WHAT DO YOU GET FOR THAT REACH? - When the Journal Register Co. made its presentation to Tuesday's session at the Credit Suisse First Boston MediaWeek conference, they brought along today's edition of three of its papers, including the flagship New Haven (Conn.) Register. And they brought the whole thing, even the preprints. The preprints included circulars for Sears, Kohl's, J.C. Penney's and Filene's, a flier for The Floor Store at National Wholesale Liquidators, a sheet for the Physique Plus health center in Cheshire and a menu for a Chinese restaurant on the Boston Post Road in Guilford. That last one might not be useful to the New York City resident - we've got plenty of great Chinese restaurants around here.

SILLIEST ACRONYMN HEARD AT TUESDAY'S CONFERENCE - Riff's not the only one thinking that there might be a few too many acronyms in the media business. Overheard were several investors and analysts - Wall Street types - who said they wished that the media industry didn't have so many abbreviations and acronyms. Riff's favorite: ARPU. No, it's not the quickie mart proprietary of "Simpsons" lore. It stands for: average revenue per subscriber, the MSO's way of counting how much they charge us for all the services they provide.

A BUZZWORD BY ANY OTHER NAME - You can't sit in a room of newspaper executives, even ones that wouldn't know a newsroom if it fell on them, without hearing a lot of buzzwords about quality editorial products that connect with readers. Riff's not going to give those buzzwords any due by repeating any of them, but Riff is glad that a favorite of the 1980s and early 1990s, reader friendly, got retired from use.

YOU SAY TOMATO - Even in the media industry, the same term can generate fireworks or yawns. Take "cluster." On Monday, Clear Channel brass had to defend their type of management amid charges that clustering - shorthand for clumping assets together in the same or nearby media markets - killed local radio. But newspaper executives use the word to describe the gathering of assets within a large market or region, and no one thinks badly of them.

LIGHTS, CAMERA, ACTION - Kudos to Belo, the Dallas-based multimedia company, which showed an eight-minute video, "A Day in the Life of Belo," during the CSFB conference.

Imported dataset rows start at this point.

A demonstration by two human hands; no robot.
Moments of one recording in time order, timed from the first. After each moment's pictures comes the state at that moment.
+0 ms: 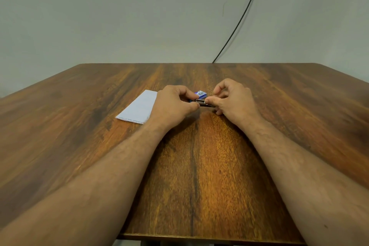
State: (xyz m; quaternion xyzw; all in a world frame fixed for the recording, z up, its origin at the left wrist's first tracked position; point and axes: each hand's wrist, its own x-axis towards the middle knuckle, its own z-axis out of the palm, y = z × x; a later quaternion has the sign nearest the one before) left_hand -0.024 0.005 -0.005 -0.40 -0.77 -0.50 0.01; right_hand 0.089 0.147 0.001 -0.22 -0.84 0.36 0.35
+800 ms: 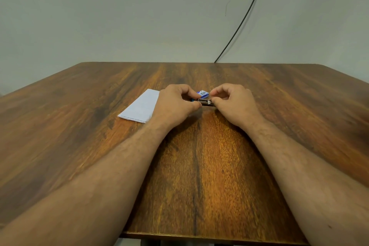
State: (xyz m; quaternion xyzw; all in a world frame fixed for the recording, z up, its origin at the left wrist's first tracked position) left_hand -0.023 0.004 -0.003 -0.39 -0.78 -0.49 0.01; right_hand 0.085 0.149 -0.001 -0.22 -0.87 0.29 0.32
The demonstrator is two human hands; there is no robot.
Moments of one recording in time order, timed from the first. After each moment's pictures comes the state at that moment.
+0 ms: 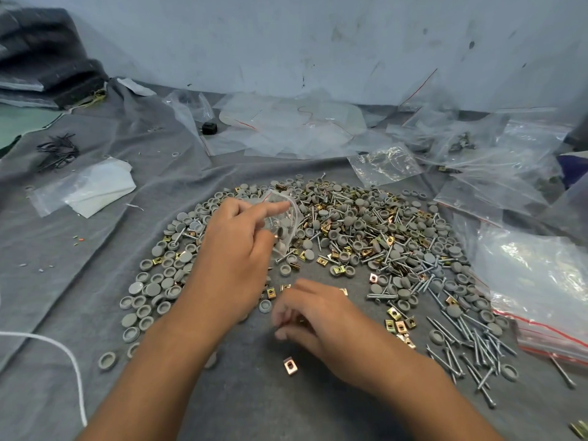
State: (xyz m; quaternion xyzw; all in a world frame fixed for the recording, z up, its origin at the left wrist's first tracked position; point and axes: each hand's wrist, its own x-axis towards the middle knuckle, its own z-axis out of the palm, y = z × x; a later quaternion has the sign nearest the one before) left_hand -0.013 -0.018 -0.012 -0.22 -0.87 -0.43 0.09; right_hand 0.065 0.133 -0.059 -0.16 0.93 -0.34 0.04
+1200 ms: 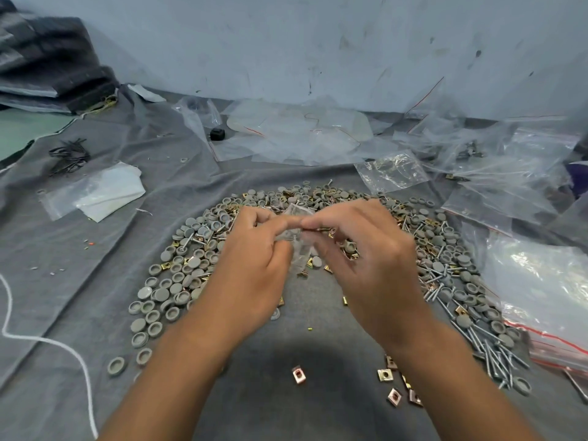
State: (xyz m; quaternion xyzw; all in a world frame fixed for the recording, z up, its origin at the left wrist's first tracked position) left_hand -0.010 -0.015 -0.009 -0.26 -0.86 -0.44 0.05; right_hand 0.041 0.142 -0.010 -0.15 0.86 -0.27 -0.41
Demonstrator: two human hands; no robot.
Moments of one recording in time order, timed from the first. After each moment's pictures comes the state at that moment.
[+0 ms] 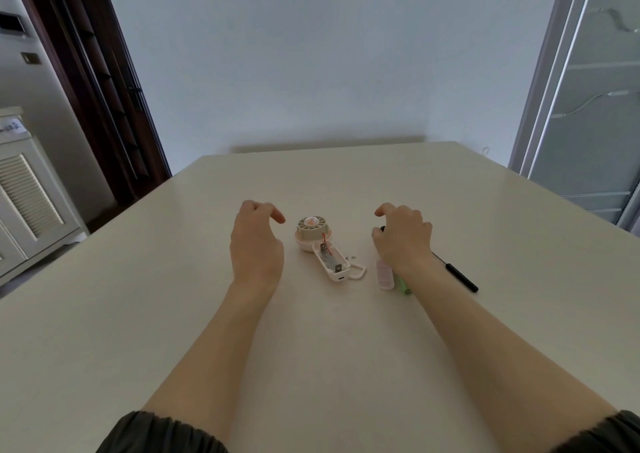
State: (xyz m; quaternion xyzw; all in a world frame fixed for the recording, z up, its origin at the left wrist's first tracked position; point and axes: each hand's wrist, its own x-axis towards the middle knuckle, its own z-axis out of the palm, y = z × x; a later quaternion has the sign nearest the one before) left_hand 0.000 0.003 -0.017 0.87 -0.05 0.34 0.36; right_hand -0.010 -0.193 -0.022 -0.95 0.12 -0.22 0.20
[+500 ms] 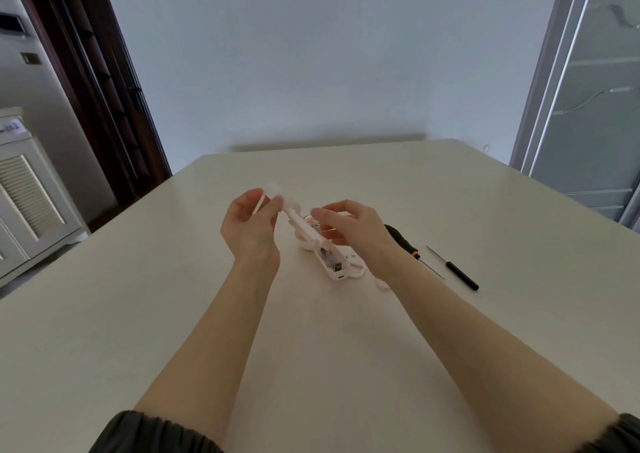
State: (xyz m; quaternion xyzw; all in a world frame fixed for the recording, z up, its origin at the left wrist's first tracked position) left_hand -0.004 -0.013 0.010 0.43 0.05 0.20 0.88; right_hand -0.026 -0.147 0.002 -0.75 0.00 -0.07 0.65
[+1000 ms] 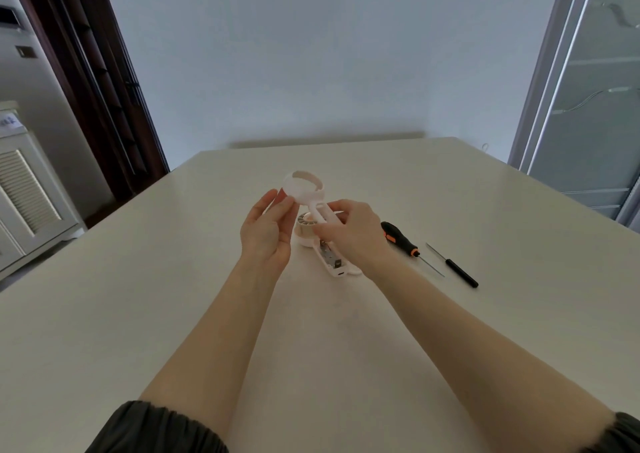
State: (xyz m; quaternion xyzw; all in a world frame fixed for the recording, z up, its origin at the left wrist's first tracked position) left_hand 0.001 -0.015 0.003 0.35 0.03 0.02 0.94; right_hand -0.032 -0.134 0.002 -0.81 0.03 -0.13 0.58
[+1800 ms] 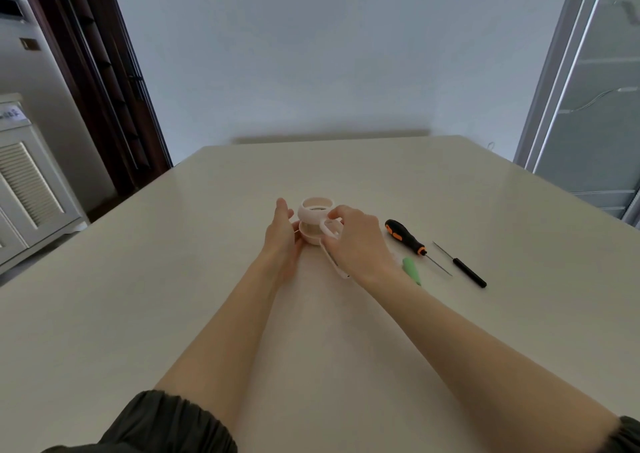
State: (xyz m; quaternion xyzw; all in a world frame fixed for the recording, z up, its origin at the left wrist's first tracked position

Belo's got an interesting story to tell, how its TV, cable, newspaper and Internet properties work in connection with each other in places like Dallas and the Pacific Northwest. The video was pretty powerful, even if it would make newspaper traditionalists go into shock. The overnight news-gathering functions in Dallas, for instance, are handled by one central desk serving the newspaper, TV station, Internet and cable news channel. Say what you will, but it's a smart way of using resources in a - how shall we say it - truly media agnostic way.